Wer entscheidet über die Religionszugehörigkeit eines Kindes?

Die evangelische Mutter und der muslimische Vater eines dreijährigen Sohnes waren gemeinsam sorgeberechtigt. Während der Vater nicht darauf bestand, dass der Sohn beschnitten wird, wollte die Mutter den Sohn unbedingt taufen lassen. Zwischen den Eltern konnte keine Einigung erzielt werden. Die Mutter beantragte daher, ihr die Entscheidung über die Religionszugehörigkeit des Kindes zu übertragen.

Das erstinstanzlich zuständige Amtsgericht gab dem Antrag der Mutter statt. Der Vater legte gegen die Entscheidung des Amtsgerichts Beschwerde ein. Das Oberlandesgericht Karlsruhe wies den Antrag der Mutter zurück. Zur Begründung führte es folgendes aus:

Ein Eingriff in das Recht auf religiöse Kindererziehung beider Eltern sei nur aus Kindeswohlgründen gerechtfertigt.

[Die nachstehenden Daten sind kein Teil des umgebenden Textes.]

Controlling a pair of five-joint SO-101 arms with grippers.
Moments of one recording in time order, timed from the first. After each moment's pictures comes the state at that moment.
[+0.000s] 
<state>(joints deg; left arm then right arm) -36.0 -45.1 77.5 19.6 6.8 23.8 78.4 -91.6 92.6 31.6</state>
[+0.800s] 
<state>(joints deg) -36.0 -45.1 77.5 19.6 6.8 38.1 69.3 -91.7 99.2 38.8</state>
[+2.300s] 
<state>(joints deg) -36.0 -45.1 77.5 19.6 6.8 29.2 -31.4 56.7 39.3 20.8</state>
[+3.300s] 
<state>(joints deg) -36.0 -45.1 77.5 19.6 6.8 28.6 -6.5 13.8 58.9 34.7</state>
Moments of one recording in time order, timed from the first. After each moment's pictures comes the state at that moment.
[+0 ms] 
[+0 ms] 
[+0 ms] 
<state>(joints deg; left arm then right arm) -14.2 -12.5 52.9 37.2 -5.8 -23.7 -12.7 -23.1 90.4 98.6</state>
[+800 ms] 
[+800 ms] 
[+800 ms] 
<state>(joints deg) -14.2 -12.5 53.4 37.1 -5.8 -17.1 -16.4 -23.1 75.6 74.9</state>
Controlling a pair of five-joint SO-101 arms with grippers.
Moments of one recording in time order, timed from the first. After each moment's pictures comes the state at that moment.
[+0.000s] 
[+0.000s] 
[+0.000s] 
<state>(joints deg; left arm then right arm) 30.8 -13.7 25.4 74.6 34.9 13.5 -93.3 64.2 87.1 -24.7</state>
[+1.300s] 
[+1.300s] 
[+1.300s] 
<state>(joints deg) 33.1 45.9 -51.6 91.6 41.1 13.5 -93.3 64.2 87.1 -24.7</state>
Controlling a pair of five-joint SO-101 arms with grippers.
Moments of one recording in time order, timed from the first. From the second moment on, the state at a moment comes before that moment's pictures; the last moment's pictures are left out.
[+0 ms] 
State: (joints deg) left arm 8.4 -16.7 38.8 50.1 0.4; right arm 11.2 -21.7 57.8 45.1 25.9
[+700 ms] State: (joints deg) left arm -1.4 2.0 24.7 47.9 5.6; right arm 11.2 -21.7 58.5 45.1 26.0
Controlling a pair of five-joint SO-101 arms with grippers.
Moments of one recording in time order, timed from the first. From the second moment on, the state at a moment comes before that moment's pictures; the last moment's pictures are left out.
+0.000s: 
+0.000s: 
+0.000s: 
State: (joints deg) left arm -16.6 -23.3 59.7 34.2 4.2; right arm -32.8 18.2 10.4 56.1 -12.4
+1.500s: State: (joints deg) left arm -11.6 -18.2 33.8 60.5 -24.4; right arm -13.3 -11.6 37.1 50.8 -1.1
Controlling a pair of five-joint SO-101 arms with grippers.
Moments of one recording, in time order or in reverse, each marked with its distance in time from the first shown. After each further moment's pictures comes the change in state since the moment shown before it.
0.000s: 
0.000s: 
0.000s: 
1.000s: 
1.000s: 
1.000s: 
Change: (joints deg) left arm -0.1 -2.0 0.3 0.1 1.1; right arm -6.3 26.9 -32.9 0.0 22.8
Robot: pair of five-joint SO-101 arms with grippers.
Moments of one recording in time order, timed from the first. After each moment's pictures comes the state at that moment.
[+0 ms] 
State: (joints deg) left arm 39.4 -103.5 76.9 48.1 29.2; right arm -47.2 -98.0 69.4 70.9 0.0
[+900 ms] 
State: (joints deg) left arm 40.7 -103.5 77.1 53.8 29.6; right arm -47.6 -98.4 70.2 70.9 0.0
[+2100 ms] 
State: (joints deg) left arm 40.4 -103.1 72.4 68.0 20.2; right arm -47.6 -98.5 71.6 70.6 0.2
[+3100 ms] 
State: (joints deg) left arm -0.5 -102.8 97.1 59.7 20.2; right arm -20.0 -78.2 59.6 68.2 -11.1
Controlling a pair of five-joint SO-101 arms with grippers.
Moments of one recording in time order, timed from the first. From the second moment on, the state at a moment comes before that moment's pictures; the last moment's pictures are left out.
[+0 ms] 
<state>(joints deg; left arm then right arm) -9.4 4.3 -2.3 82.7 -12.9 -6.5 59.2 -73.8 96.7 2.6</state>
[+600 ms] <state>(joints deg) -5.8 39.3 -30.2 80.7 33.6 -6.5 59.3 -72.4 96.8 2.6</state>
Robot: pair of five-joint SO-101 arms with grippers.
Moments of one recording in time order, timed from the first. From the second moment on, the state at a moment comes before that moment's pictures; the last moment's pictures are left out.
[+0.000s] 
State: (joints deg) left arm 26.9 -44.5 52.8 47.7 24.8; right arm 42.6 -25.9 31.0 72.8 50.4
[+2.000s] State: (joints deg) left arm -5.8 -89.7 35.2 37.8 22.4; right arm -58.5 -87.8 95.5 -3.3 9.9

Da ein Kleinkind mit religiösen Inhalten nichts Sinnstiftendes verbinden könne, sei eine Entscheidung über die Religionszugehörigkeit aus Kindeswohlgründen und Gründen seiner Erziehung nicht erforderlich. Gerade die Taufe werde heutzutage immer öfter erst in erinnerungsfähigem Alter durchgeführt, sodass dem Kind auch keine Nachteile für die Zukunft erwachsen. Der weltanschaulich neutrale Staat habe darüber hinaus das eigene Grundrecht des Kindes zu respektieren, weshalb ein Eingriff in die elterliche Sorge erst dann gerechtfertigt sei, wenn sich ein Elternteil im Hinblick auf die Religionszugehörigkeit verantwortungslos gegenüber dem Kind verhalte.

Fazit:
Soweit die Eltern über die Frage der Religionszugehörigkeit keine Einigkeit herstellen können, ist im Zweifel abzuwarten, bis das Kind selbst religionsmündig wird, also das vierzehnte Lebensjahr vollendet hat.